In the benchmarks above, we fully read the parquet files into Pandas. However, DuckDB also has the capability of directly running queries on top of Parquet files (in parallel!). In this appendix, we show the performance of this compared to loading the file into Python first.

For the benchmark, we will run two queries: the simplest query (the ungrouped aggregate) and the most complex query (the final join) and compare the cost of running this query directly on the Parquet file, compared to loading it into Pandas using the read_parquet function.

Setup

In DuckDB, we can create a view over the Parquet file using the following query. This allows us to run queries over the Parquet file as if it was a regular table. Note that we do not need to worry about projection pushdown at all: we can just do a SELECT * and DuckDB's optimizer will take care of only projecting the required columns at query time.

CREATE VIEW lineitem_parquet AS SELECT * FROM 'lineitemsf1.snappy.parquet';
CREATE VIEW orders_parquet AS SELECT * FROM 'orders.parquet';

Ungrouped Aggregate

After we have set up this view, we can run the same queries we ran before, but this time against the lineitem_parquet table.

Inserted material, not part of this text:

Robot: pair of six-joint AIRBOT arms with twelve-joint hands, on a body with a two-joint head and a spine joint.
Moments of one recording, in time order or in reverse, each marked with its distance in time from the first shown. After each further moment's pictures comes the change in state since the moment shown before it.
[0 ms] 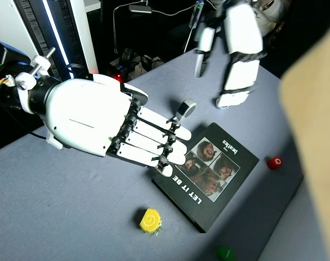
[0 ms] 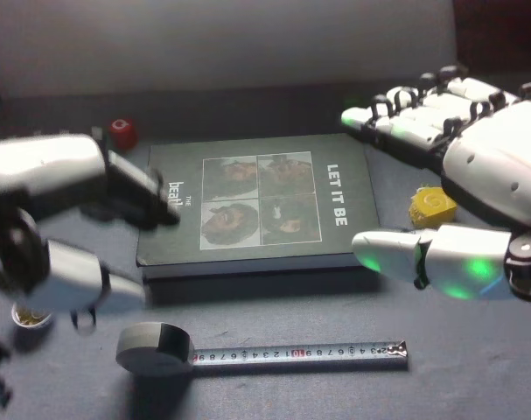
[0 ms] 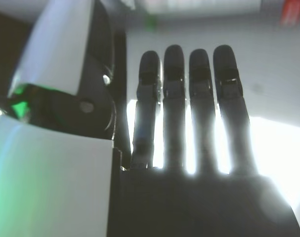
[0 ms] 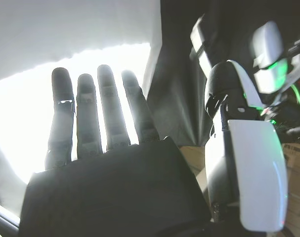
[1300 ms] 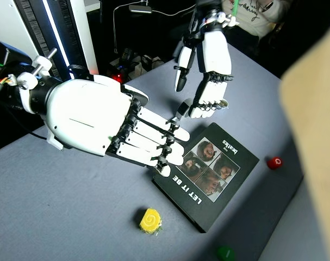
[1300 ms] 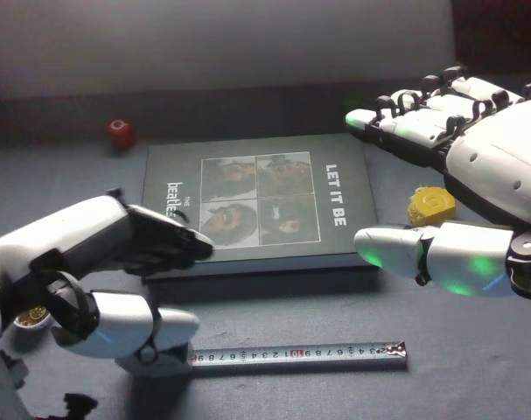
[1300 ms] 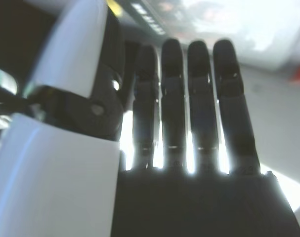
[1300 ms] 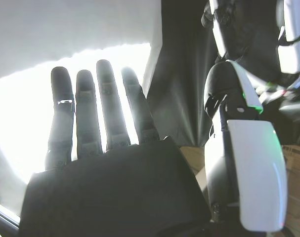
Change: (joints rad) left arm 0.379 -0.142 -0.028 1.160 -0.308 -1.566; right arm 0.000 0.000 -0.002 0.003 0.023 -0.005
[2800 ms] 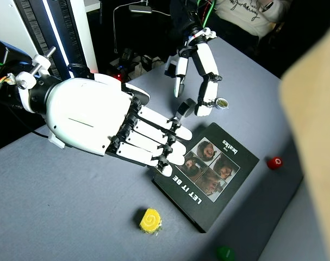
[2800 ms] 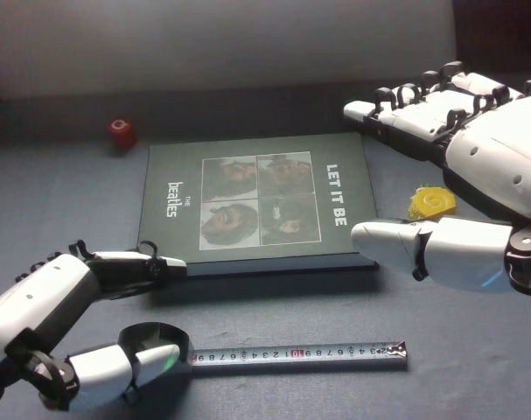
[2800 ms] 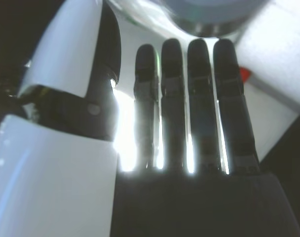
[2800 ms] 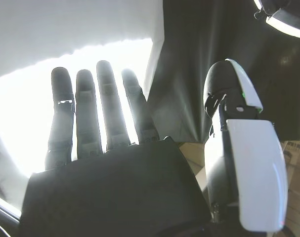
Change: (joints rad) left arm 0.409 -0.188 0.095 0.396 -0.468 -0.389; right arm 0.001 -0.002 -0.001 -0.003 0.014 0.031
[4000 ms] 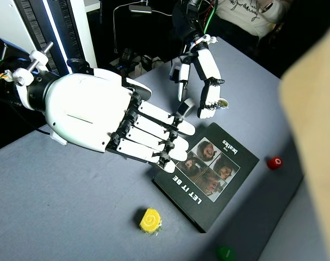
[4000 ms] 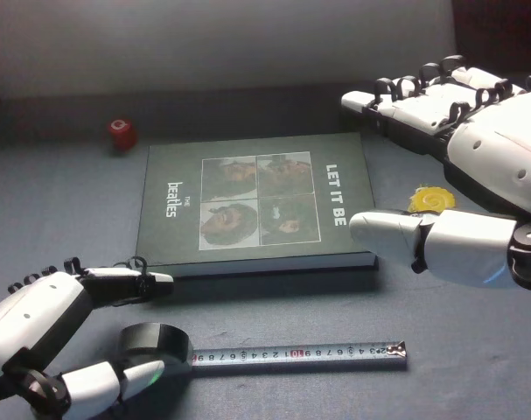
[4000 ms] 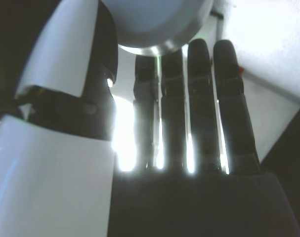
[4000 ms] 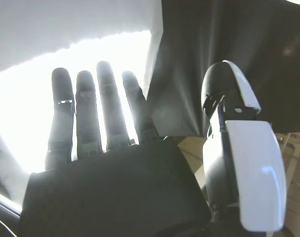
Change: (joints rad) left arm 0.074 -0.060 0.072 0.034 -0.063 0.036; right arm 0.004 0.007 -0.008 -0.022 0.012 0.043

SELECT sum(l_extendedprice), min(l_extendedprice), max(l_extendedprice), avg(l_extendedprice) FROM lineitem_parquet;

For Pandas, we will first need to run read_parquet to load the data into Pandas. To do this, we use the Parquet reader powered by Apache Arrow. After that, we can run the query as we did before.

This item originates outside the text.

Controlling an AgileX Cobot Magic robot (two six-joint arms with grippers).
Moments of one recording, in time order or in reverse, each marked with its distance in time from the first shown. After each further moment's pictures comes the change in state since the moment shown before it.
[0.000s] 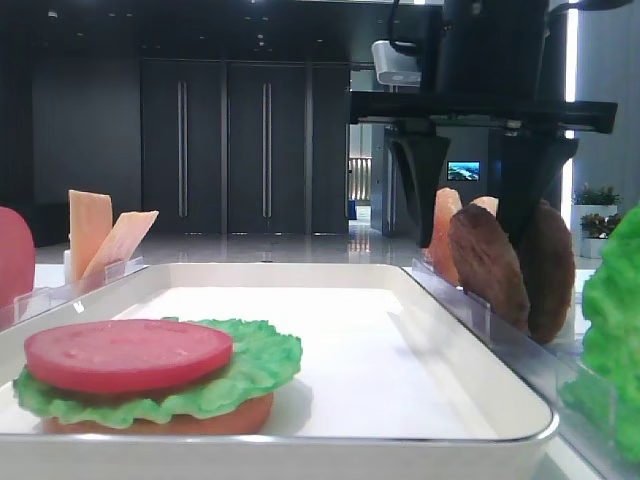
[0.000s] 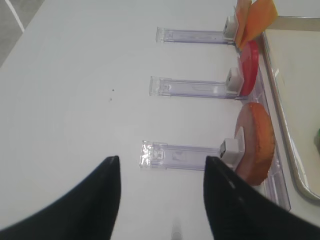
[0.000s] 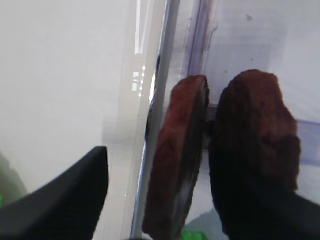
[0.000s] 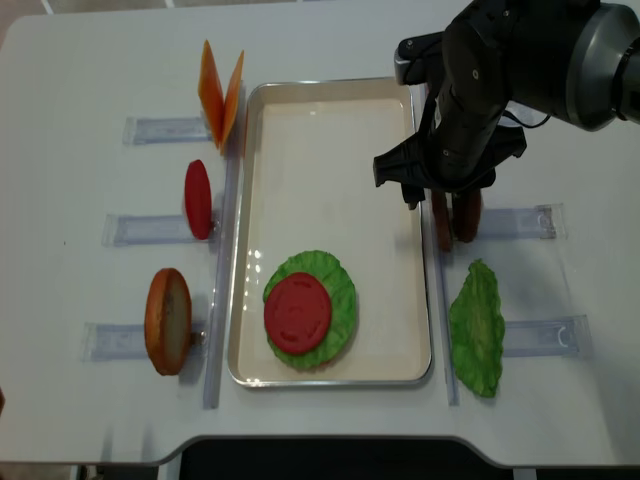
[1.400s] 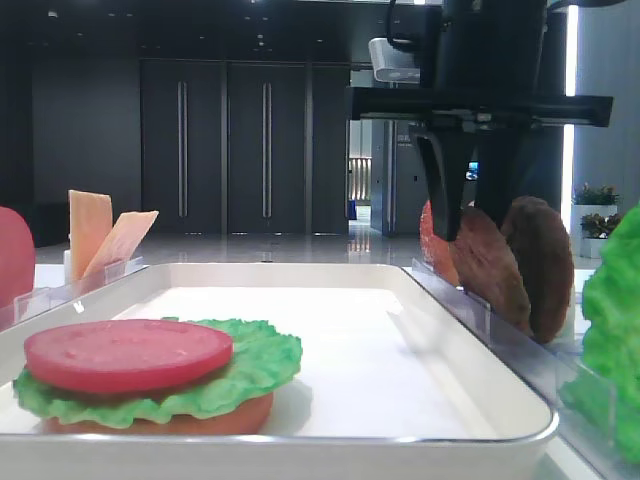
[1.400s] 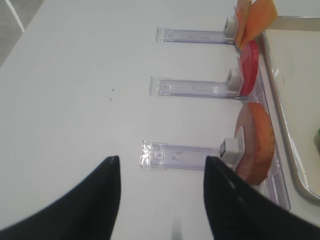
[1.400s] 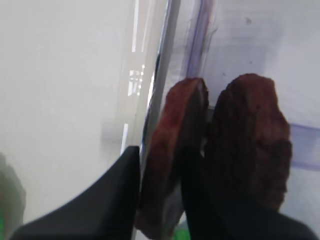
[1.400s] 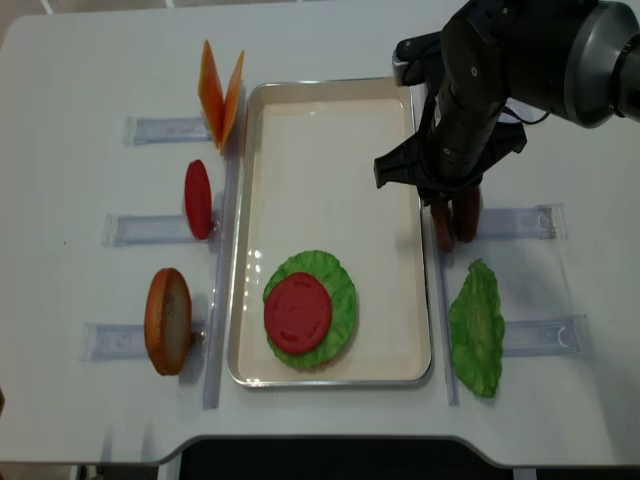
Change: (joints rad) left arm 0.000 0.000 0.000 0.000 0.000 0.000; right arm 0.000 0.004 -0.018 -0.004 0.021 -0.033
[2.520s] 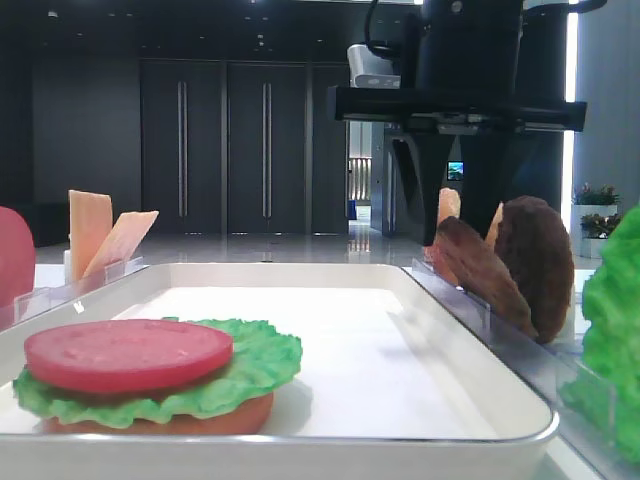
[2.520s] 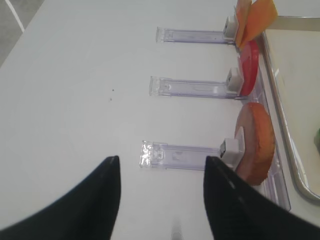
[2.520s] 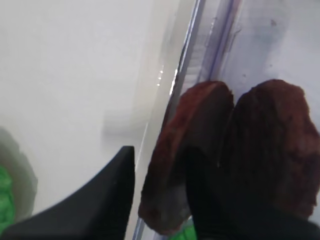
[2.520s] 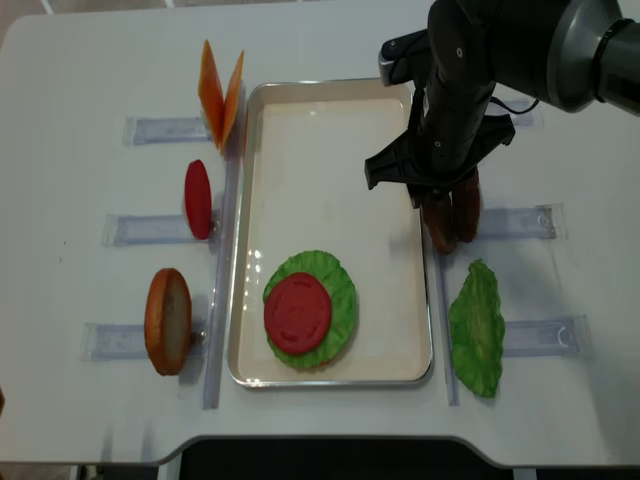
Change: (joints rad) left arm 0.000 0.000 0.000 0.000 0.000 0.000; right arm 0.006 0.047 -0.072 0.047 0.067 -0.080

lineitem_pandas_parquet = pd.read_parquet('lineitemsf1.snappy.parquet')
result = lineitem_pandas_parquet.agg(Sum=('l_extendedprice', 'sum'), Min=('l_extendedprice', 'min'), Max=('l_extendedprice', 'max'), Avg=('l_extendedprice', 'mean'))

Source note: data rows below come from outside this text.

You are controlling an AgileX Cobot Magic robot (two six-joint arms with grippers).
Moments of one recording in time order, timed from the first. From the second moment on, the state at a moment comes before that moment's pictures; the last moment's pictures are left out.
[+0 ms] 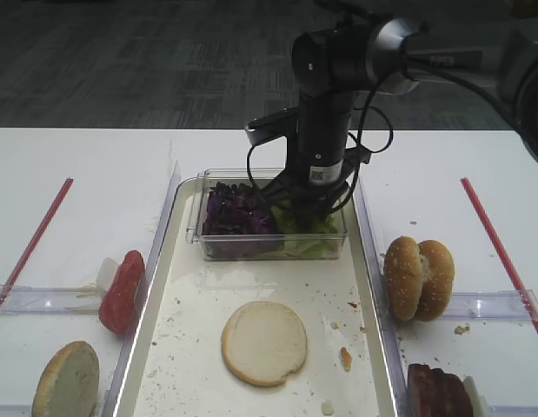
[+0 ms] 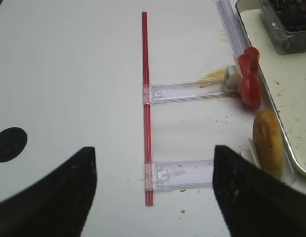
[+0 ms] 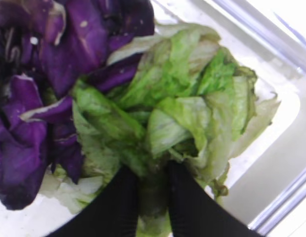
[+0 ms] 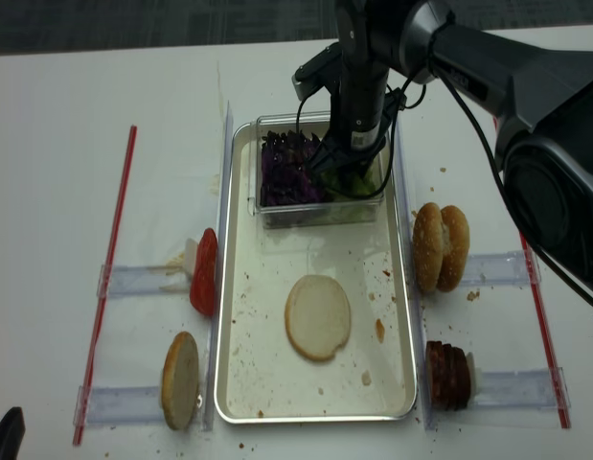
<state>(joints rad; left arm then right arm) 0.02 -0.02 -0.49 0.05 1.18 0.01 0.49 2.28 -1.85 0.04 1.13 -0.15</state>
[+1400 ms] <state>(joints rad) 0.02 -0.02 -0.49 0.05 1.18 0.01 0.49 2.24 -2.02 0.03 1.23 -0.12</state>
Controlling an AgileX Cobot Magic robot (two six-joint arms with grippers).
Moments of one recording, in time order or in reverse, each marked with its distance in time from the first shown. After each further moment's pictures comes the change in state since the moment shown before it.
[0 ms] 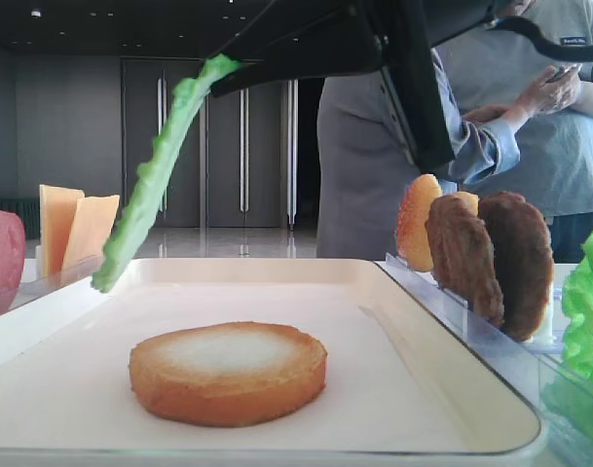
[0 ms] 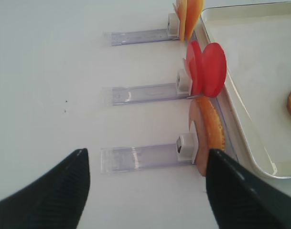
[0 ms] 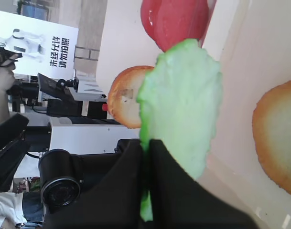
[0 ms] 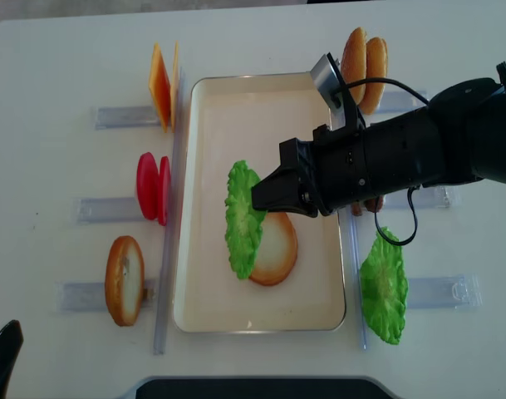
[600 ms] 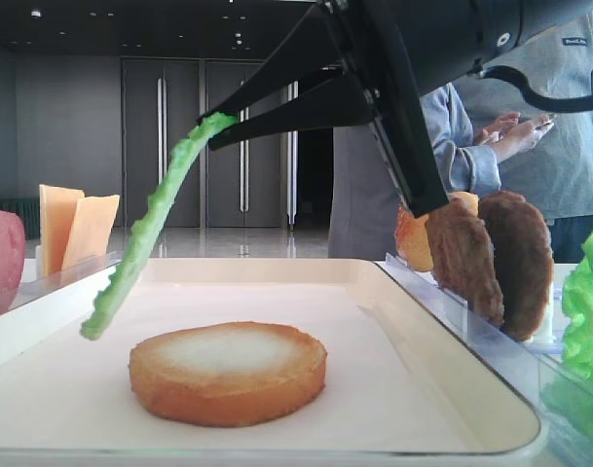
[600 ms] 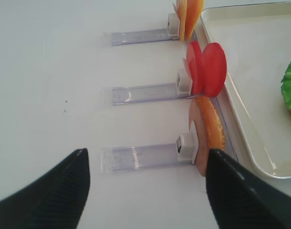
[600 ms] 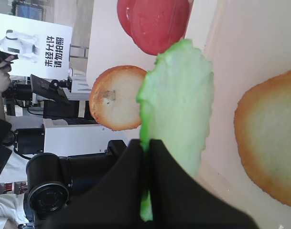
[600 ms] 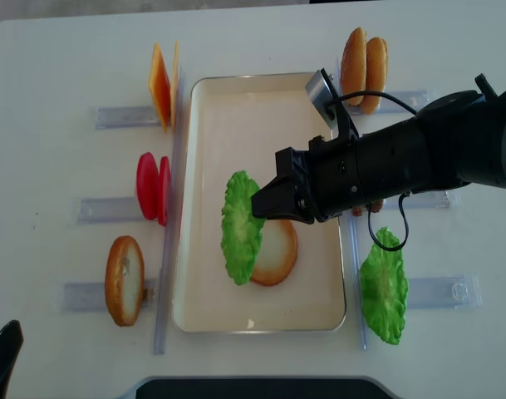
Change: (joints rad) left arm 0.000 0.000 0.000 0.000 0.000 0.000; right arm 0.000 0.070 0.000 0.030 -0.003 -0.042
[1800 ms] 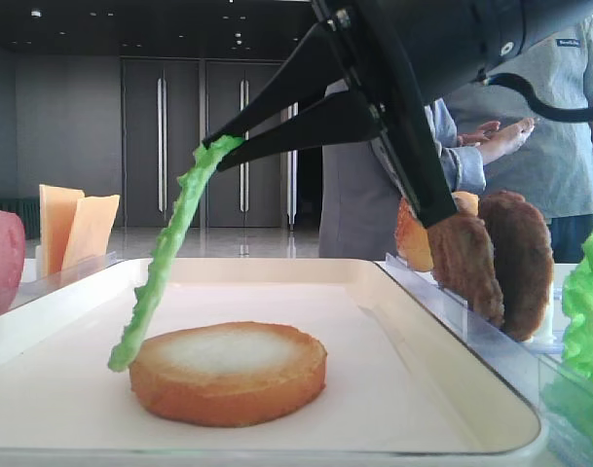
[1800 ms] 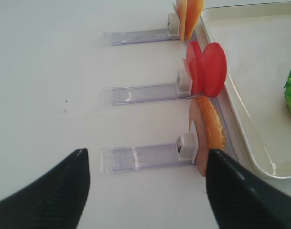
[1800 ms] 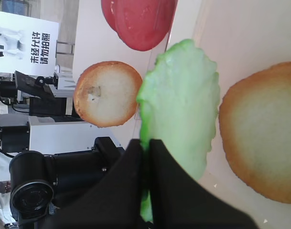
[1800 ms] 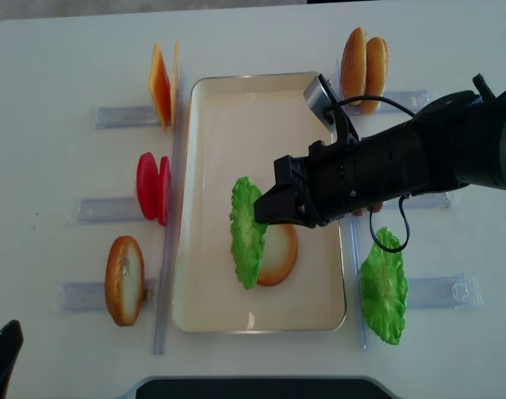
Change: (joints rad) left arm 0.000 0.000 0.000 0.000 0.000 0.000; right arm 0.008 0.001 0.000 -0.040 -0.036 0.016
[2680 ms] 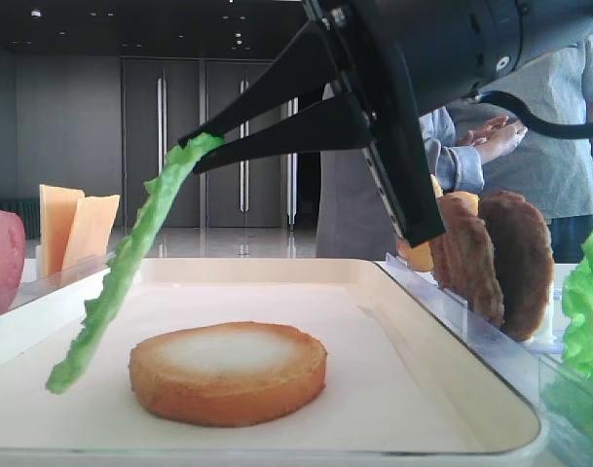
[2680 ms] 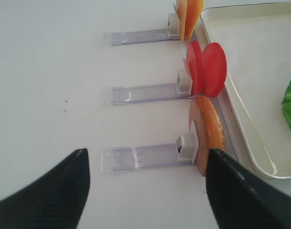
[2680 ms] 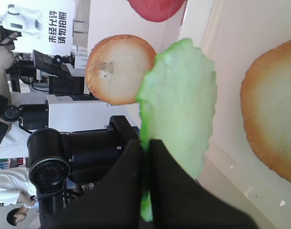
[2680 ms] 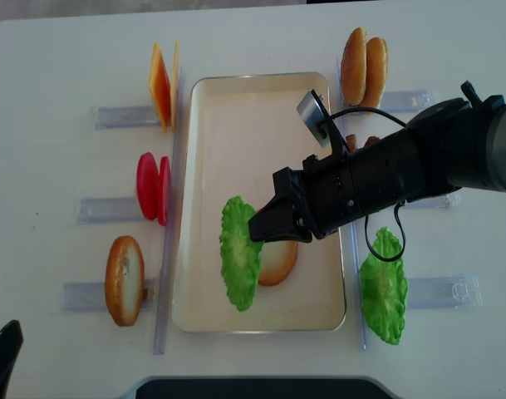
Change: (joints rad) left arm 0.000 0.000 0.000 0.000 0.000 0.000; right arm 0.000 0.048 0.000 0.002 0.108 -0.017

However, we now again run into the problem where Pandas will read the Parquet file in its entirety. In order to circumvent this, we will need to perform projection pushdown manually again by providing the read_parquet method with the set of columns that we want to read.

The optimizer in DuckDB will figure this out by itself by looking at the query you are executing.

lineitem_pandas_parquet = pd.read_parquet('lineitemsf1.snappy.parquet', columns=['l_extendedprice'])
result = lineitem_pandas_parquet.agg(Sum=('l_extendedprice', 'sum'), Min=('l_extendedprice', 'min'), Max=('l_extendedprice', 'max'), Avg=('l_extendedprice', 'mean'))
Name Time (s)
DuckDB (1 Thread) 0.16
DuckDB (2 Threads) 0.14
Pandas 7.87
Pandas (manual pushdown) 0.17

We can see that the performance difference between doing the pushdown and not doing the pushdown is dramatic. When we perform the pushdown, Pandas has performance in the same ballpark as DuckDB. Without the pushdown, however, it is loading the entire file from disk, including the other 15 columns that are not required to answer the query.

Joins

Now for the final query that we saw in the join section previously. To recap:

SELECT l_returnflag,
       l_linestatus,
       sum(l_extendedprice),
       min(l_extendedprice),
       max(l_extendedprice),
       avg(l_extendedprice)
FROM lineitem lineitem
JOIN orders orders ON (l_orderkey=o_orderkey)
WHERE l_shipdate <= DATE '1998-09-02'
  AND o_orderstatus='O'
GROUP BY l_returnflag,
         l_linestatus;

For Pandas we again create two versions. A naive version, and a manually optimized version. The exact code used can be found in Google Colab.

Name Time (s)
DuckDB (1 Thread) 1.04
DuckDB (2 Threads) 0.89
Pandas 20.4
Pandas (manual pushdown) 3.95

We see that for this more complex query the slight difference in performance between running over a Pandas DataFrame and a Parquet file vanishes, and the DuckDB timings become extremely similar to the timings we saw before. The added Parquet read again increases the necessity of manually performing optimizations on the Pandas code, which is not required at all when running SQL in DuckDB.